§ Working data:
*** Begin section ***
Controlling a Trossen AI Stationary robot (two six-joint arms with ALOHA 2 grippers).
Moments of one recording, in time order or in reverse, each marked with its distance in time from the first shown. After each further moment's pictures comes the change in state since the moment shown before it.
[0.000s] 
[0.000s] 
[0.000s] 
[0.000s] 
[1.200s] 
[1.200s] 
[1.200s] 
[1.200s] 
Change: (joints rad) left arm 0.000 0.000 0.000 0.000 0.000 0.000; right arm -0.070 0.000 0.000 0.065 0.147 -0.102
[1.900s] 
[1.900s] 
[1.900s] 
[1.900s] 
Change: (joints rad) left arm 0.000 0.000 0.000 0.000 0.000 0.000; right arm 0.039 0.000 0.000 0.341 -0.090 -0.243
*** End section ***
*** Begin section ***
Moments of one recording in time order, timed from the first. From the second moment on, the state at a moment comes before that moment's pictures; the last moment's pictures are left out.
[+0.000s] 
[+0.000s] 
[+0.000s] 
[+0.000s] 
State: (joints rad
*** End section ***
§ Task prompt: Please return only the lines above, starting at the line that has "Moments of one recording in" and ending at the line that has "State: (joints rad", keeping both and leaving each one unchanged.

§ Written answer:
Moments of one recording in time order, timed from the first. From the second moment on, the state at a moment comes before that moment's pictures; the last moment's pictures are left out.
[+0.000s] 
[+0.000s] 
[+0.000s] 
[+0.000s] 
State: (joints rad

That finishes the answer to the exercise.